* Task prompt *
When the listing has been read, print it out again in full, word for word.

----

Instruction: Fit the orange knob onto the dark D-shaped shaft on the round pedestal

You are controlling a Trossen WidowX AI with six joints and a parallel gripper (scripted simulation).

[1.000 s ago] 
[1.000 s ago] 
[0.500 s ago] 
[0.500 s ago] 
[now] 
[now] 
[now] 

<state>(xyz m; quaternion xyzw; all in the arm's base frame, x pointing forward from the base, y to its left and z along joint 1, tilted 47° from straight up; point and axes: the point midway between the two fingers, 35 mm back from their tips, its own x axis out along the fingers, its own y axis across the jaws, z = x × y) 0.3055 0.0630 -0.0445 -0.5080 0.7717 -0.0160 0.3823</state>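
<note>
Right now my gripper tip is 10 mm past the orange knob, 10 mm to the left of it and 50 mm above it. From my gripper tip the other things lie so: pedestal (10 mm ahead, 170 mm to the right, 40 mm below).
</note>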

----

* Exercise output *
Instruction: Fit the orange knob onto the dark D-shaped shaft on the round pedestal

You are controlling a Trossen WidowX AI with six joints and a parallel gripper (scripted simulation).

[1.000 s ago] 
[1.000 s ago] 
[0.500 s ago] 
[0.500 s ago] 
[now] 
[now] 
[now] 

<state>(xyz m; quaternion xyzw; all in the arm's base frame, x pointing forward from the base, y to its left and z along joint 1, tilted 47° from straight up; point and axes: the point midway between the two fingers, 35 mm back from their tips, its own x axis out along the fingers, its own y axis across the jaws, z = x × y) 0.3055 0.0630 -0.0445 -0.5080 0.7717 -0.0160 0.3823</state>
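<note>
Right now my gripper tip is 10 mm past the orange knob, 10 mm to the left of it and 50 mm above it. From my gripper tip the other things lie so: pedestal (10 mm ahead, 170 mm to the right, 40 mm below).
</note>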

Work on this exercise is now finished.